▶ [EXERCISE OBJECTIVE] Leaving out every picture, output the records below exactly as they are.

Records from a data collection
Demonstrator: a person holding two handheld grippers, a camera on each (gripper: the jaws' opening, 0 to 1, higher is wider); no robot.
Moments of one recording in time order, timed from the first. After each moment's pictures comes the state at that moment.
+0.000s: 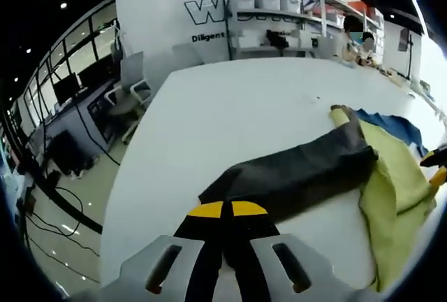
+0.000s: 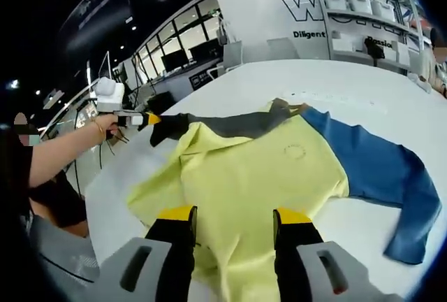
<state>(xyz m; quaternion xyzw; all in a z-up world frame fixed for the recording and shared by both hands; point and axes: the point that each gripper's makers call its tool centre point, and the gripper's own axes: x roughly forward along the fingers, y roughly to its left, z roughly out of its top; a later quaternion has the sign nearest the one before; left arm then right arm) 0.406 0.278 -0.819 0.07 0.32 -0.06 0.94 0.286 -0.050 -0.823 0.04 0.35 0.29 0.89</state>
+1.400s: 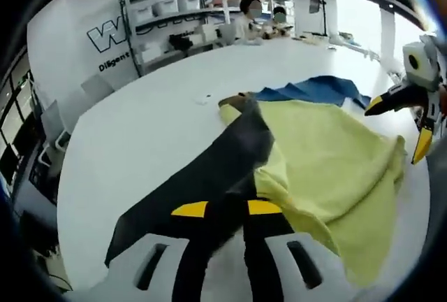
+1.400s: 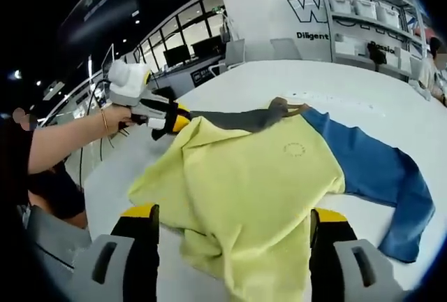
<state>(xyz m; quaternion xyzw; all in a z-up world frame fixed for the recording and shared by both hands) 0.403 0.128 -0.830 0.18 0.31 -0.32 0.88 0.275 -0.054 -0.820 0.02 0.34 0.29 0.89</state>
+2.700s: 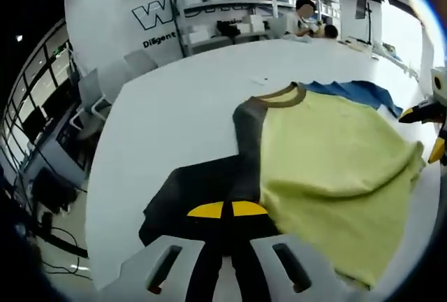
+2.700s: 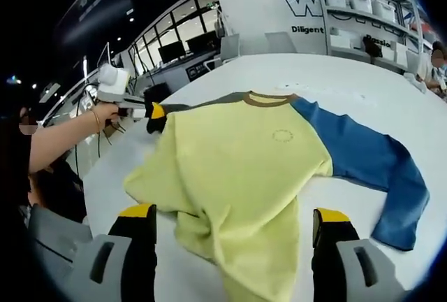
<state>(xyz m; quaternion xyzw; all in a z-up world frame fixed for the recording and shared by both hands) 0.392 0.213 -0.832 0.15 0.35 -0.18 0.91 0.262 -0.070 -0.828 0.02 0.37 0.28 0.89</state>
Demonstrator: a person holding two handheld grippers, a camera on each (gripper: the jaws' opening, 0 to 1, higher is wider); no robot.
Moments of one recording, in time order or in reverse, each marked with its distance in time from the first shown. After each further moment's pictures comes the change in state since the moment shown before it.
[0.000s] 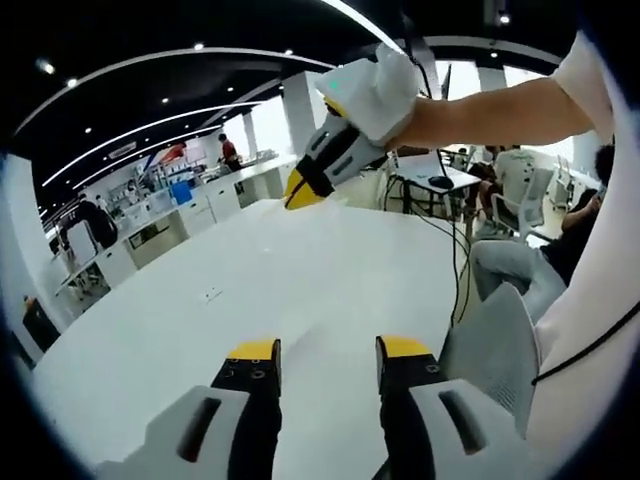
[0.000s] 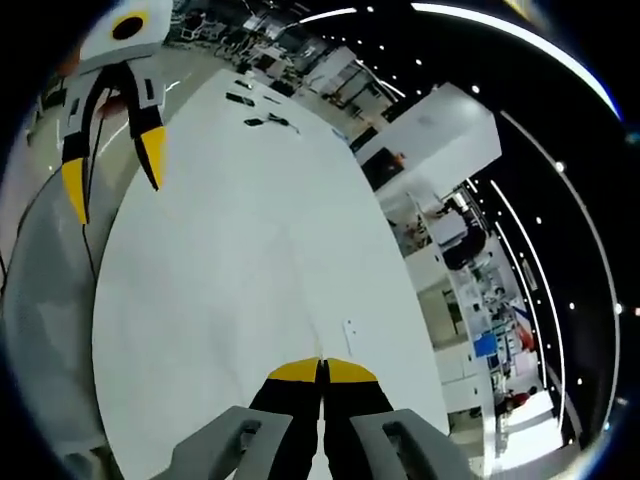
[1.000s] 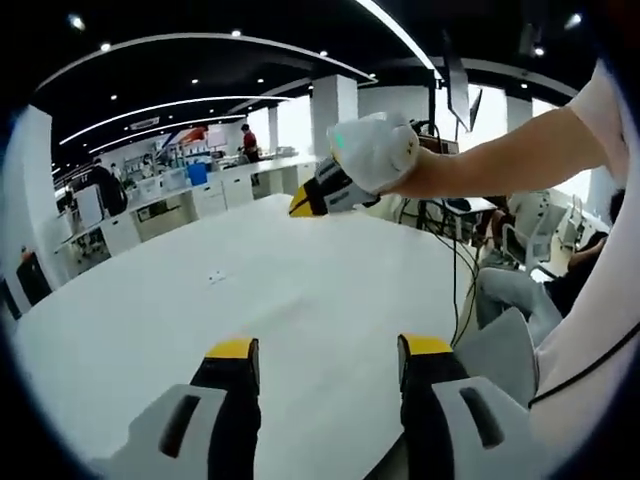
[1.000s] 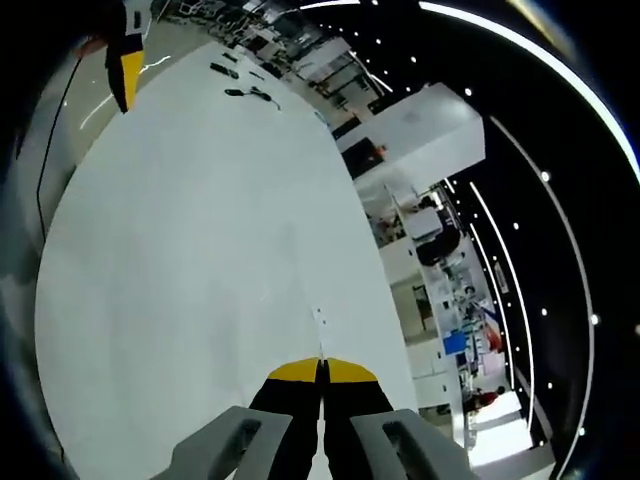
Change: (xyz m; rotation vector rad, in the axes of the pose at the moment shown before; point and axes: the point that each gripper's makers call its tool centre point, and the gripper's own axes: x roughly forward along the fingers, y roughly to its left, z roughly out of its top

▶ [SOLUTION]
Demonstrator: a person holding two handheld grippers, a camera on each (gripper: the jaws' opening, 0 to 1, higher is wider); no robot.
Moments of one recording in time order, timed from the first. After each moment's pictures comes the state at that moment.
+0.000s: 
+0.000s: 
<state>(xyz m; quaternion xyzw; all in a z-up world frame fixed for the recording and shared by both hands; point and axes: the point that each gripper's makers call its tool centre point, and the gripper's own axes: x roughly forward along the fingers, y roughly to its left, z roughly out of its top; a later quaternion has the sign nearest the one before; left arm then right arm) 0.406 0.278 -0.819 0.07 0.32 -0.06 0.94 0.286 -0.050 -0.823 0.04 0.35 0.29 0.89</state>
+1.400s: 
+1.400s: 
<state>(xyz m; quaternion xyzw; all in a z-up world frame fixed for the recording and shared by both hands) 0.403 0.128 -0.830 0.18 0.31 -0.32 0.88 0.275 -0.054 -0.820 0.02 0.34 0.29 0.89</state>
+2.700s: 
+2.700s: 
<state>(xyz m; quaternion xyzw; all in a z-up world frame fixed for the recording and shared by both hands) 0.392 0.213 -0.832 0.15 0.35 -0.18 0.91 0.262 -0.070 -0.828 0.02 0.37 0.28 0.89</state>
Demonstrator: a person holding two handheld grippers, a camera on each (gripper: the jaws' opening, 0 to 1, higher is wider); no robot.
Moments of one recording, in time order or in reverse, each marked with its distance in time from the first shown. After each further moment's pictures comes the change in state since the moment shown before it.
[0.000s] 
[0.000s] 
[1.000s] 
[1.000s] 
Change: (xyz m; rotation vector rad, in the axes of the pose at the moment shown before; point and axes: the point that each gripper's makers call its tool centre point, and the gripper's own axes: x roughly forward along the fingers, y roughly to its left, z roughly out of its top

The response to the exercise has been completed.